**TASK REQUIREMENTS:**
Write the data out again exactly and in full.

- Opening Delimiter -

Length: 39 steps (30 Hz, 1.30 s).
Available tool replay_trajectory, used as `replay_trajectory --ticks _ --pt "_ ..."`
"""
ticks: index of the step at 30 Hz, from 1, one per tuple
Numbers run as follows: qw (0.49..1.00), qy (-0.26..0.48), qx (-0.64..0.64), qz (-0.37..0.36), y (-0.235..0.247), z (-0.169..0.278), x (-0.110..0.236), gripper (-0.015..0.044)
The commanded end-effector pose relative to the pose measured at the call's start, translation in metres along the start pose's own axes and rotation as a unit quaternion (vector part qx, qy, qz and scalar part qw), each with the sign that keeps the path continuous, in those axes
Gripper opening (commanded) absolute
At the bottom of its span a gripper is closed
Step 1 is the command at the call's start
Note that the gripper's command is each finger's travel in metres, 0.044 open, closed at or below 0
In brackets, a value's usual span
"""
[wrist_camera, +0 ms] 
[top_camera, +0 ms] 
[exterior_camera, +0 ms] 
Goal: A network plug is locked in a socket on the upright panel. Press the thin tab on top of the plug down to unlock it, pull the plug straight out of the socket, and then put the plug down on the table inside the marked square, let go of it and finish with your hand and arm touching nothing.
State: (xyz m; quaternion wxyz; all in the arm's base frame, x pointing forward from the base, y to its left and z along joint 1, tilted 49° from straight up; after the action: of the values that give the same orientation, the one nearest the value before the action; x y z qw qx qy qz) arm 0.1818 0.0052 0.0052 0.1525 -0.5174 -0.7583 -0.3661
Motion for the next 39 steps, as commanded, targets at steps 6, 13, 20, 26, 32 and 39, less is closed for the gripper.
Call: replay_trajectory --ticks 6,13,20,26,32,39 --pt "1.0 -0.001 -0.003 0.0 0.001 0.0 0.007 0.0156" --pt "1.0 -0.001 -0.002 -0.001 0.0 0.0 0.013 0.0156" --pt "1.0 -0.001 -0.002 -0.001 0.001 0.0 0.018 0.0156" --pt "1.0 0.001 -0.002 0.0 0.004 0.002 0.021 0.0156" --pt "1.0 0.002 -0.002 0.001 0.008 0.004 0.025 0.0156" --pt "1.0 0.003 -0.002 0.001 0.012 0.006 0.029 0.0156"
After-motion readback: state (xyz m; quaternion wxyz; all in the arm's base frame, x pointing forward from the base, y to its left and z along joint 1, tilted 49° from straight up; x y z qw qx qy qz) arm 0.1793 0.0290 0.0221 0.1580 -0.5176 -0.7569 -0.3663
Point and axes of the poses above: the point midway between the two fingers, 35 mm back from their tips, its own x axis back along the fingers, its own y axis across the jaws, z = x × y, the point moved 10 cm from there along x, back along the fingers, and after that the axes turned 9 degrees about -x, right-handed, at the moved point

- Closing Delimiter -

**SOLUTION:**
Length: 39 steps (30 Hz, 1.30 s).
Available tool replay_trajectory, used as `replay_trajectory --ticks _ --pt "_ ..."`
"""
ticks: index of the step at 30 Hz, from 1, one per tuple
Numbers run as follows: qw (0.49..1.00), qy (-0.26..0.48), qx (-0.64..0.64), qz (-0.37..0.36), y (-0.235..0.247), z (-0.169..0.278), x (-0.110..0.236), gripper (-0.015..0.044)
The commanded end-effector pose relative to the pose measured at the call's start, translation in metres along the start pose's own axes and rotation as a unit quaternion (vector part qx, qy, qz and scalar part qw), each with the sign that keeps the path continuous, in those axes
Gripper opening (commanded) absolute
At the bottom of its span a gripper is closed
Step 1 is the command at the call's start
Note that the gripper's command is each finger's travel in metres, 0.044 open, closed at or below 0
In brackets, a value's usual span
"""
[wrist_camera, +0 ms] 
[top_camera, +0 ms] 
[exterior_camera, +0 ms] 
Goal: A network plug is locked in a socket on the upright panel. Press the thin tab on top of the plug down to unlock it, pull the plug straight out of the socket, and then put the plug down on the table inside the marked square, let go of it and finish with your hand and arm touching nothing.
State: (xyz m; quaternion wxyz; all in the arm's base frame, x pointing forward from the base, y to its left and z along joint 1, tilted 49° from straight up; after the action: of the values that give the same orientation, the one nearest the value before the action; x y z qw qx qy qz) arm 0.1818 0.0052 0.0052 0.1525 -0.5174 -0.7583 -0.3661
Motion for the next 39 steps, as commanded, targets at steps 6, 13, 20, 26, 32 and 39, less is closed for the gripper.
Call: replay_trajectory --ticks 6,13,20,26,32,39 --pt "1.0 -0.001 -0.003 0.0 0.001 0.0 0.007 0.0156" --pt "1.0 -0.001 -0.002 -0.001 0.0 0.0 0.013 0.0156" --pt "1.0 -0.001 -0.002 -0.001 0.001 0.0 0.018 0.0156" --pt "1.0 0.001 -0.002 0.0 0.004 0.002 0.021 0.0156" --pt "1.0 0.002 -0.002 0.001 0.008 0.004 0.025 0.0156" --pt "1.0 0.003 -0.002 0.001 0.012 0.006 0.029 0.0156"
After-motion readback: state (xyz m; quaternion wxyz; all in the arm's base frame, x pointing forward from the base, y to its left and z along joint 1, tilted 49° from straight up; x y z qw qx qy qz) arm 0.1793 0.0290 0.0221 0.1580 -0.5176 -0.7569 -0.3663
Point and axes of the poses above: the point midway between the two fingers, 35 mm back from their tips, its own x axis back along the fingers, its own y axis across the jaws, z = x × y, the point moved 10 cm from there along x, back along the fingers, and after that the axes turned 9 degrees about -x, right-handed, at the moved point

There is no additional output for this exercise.